In order to more clearly illustrate the embodiments of the present invention or the technical solutions in the prior art, the drawings used in the description of the embodiments or the prior art will be briefly described below, it is obvious that the drawings in the following description are only some embodiments of the present invention, and for those skilled in the art, other drawings can be obtained according to the drawings without creative efforts.

FIG. 1 is a simplified model diagram of a gesture recognition method based on C-C3D according to the present invention.

Detailed Description

The technical solutions in the embodiments of the present invention will be clearly and completely described below with reference to the drawings in the embodiments of the present invention, and it is obvious that the described embodiments are only a part of the embodiments of the present invention, and not all of the embodiments. All other embodiments, which can be derived by a person skilled in the art from the embodiments given herein without making any creative effort, shall fall within the protection scope of the present invention.
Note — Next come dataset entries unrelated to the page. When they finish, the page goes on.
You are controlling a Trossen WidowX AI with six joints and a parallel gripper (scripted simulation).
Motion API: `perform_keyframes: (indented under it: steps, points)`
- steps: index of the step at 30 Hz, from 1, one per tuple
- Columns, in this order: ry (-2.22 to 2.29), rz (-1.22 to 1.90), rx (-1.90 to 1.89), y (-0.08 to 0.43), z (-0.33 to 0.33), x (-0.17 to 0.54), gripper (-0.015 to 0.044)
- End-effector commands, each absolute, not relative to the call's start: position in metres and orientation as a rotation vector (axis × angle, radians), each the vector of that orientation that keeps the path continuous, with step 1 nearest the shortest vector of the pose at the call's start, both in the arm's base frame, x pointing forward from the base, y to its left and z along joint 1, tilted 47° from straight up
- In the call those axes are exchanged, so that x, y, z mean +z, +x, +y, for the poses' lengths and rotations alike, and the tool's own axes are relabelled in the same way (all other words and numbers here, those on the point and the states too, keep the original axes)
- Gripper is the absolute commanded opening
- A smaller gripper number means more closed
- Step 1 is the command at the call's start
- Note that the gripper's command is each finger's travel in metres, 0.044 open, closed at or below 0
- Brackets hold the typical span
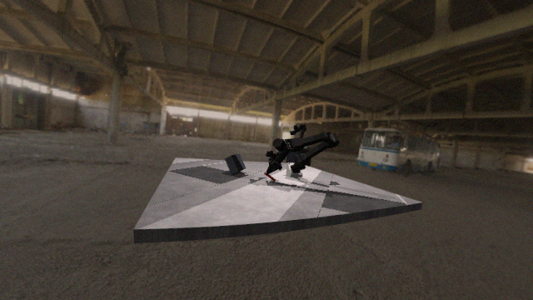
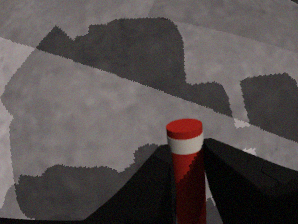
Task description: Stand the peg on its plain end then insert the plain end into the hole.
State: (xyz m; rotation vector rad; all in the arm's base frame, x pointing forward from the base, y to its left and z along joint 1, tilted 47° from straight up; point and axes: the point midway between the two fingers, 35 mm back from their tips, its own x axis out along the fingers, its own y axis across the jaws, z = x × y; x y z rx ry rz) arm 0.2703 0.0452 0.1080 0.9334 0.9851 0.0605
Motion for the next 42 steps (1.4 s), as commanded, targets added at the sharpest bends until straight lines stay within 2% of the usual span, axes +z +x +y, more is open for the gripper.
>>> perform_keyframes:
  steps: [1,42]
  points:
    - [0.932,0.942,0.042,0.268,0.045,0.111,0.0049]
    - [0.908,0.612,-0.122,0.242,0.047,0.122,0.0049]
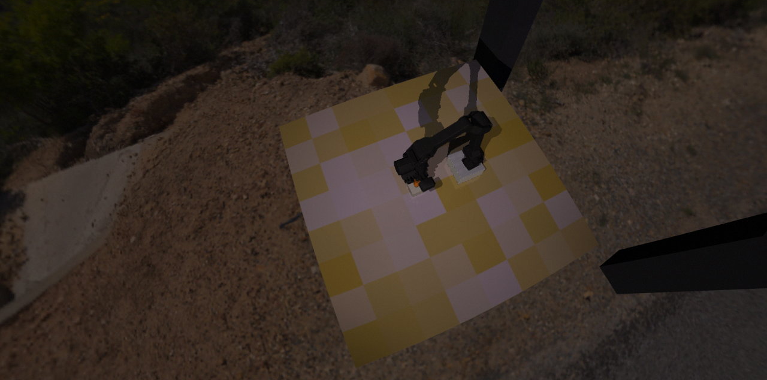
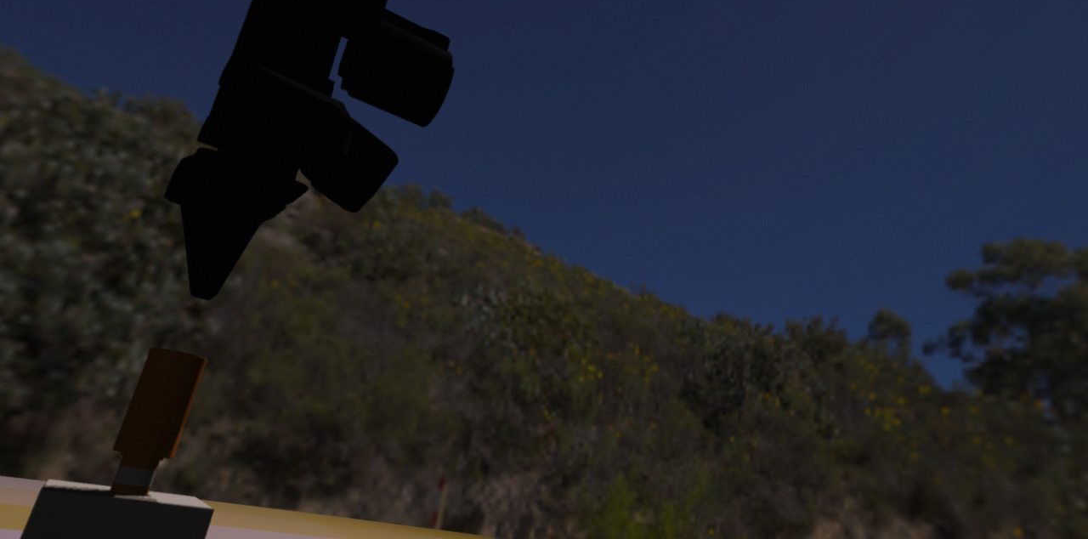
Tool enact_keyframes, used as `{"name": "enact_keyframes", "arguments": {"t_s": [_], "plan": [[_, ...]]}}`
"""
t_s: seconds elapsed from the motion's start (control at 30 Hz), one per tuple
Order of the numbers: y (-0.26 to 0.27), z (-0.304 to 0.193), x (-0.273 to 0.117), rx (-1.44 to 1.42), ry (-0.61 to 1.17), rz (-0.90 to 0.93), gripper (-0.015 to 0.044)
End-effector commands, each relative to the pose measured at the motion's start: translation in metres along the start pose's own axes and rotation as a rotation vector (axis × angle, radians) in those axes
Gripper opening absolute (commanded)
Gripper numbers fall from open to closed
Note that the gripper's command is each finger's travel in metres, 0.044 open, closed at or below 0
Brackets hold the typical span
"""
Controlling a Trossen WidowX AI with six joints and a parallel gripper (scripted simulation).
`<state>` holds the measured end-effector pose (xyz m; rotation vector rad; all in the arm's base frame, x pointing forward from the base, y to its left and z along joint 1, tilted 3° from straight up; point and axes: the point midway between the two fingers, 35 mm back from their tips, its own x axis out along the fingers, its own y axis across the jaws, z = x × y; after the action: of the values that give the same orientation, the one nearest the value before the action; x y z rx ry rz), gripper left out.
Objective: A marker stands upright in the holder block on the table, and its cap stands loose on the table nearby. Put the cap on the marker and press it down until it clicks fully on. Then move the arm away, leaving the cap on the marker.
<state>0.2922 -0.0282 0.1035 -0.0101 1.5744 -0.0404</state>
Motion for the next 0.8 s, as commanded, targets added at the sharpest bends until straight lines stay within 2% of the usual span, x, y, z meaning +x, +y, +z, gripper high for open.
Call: {"name": "enact_keyframes", "arguments": {"t_s": [0.0,0.77], "plan": [[0.0,-0.001,0.002,0.061,0.005,-0.001,0.0],[0.0,-0.001,0.026,0.061,0.006,-0.001,0.0]]}}
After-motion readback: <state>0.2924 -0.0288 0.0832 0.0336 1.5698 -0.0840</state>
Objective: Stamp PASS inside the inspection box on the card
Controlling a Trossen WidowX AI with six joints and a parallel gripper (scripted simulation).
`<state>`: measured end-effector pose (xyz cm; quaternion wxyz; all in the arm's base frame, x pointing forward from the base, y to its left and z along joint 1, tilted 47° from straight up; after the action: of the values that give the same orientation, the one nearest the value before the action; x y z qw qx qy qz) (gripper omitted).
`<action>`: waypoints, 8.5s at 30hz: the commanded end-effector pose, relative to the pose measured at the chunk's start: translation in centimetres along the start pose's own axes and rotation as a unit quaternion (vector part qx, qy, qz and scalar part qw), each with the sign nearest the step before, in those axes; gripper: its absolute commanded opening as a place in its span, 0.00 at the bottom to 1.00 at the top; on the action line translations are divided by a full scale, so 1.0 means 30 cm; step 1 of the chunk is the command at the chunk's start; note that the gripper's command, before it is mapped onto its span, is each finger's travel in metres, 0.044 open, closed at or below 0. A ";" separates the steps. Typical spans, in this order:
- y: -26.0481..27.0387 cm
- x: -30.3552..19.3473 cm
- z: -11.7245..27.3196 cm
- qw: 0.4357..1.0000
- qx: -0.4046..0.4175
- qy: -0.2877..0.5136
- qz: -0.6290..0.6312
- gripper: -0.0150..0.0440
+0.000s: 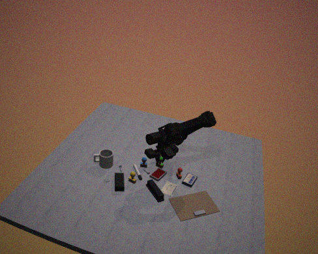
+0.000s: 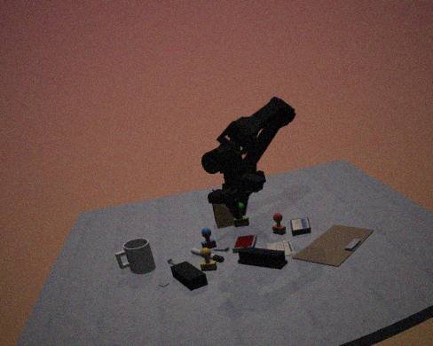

As shown in FIG. 1, the sign language recognition method model diagram based on C-C3D is divided into three parts, namely a feature extraction sub-network, a candidate region generation sub-network and a candidate region classification regression sub-network.

The following describes a specific flow of the sign language recognition method based on C-C3D in detail:

The gesture recognition method based on C-C3D provided by the invention is characterized in that a C3D network is taken as a main feature extraction network, a time sequence candidate frame is defined through a pair of corner points, a variable-length three-dimensional convolution kernel is designed, and gesture actions are recognized in a time sequence candidate frame classification regression sub-network.

The above description is only for the purpose of illustrating the preferred embodiments of the present invention and is not to be construed as limiting the invention, and any modifications, equivalents, improvements and the like that fall within the spirit and principle of the present invention are intended to be included therein.

Claims

1. A gesture recognition method based on C-C3D is characterized in that a C3D network is used as a main feature extraction network, a time sequence candidate box is defined through a pair of corner points, a variable-length three-dimensional convolution kernel is designed, and gesture actions are recognized in a time sequence candidate box classification regression sub-network, and the method comprises the following steps:

step (3), the C-C3D time sequence candidate frame classification regression sub-network selects a candidate region from the time sequence candidate frame extraction sub-network, extracts a feature with a fixed size in the selected candidate region, and performs category judgment and time sequence frame regression on the candidate region on the basis of the feature;

and (4) combining the time sequence candidate frame extraction sub-network and the classification regression sub-network, and combining the classification and the regression to jointly form a loss function.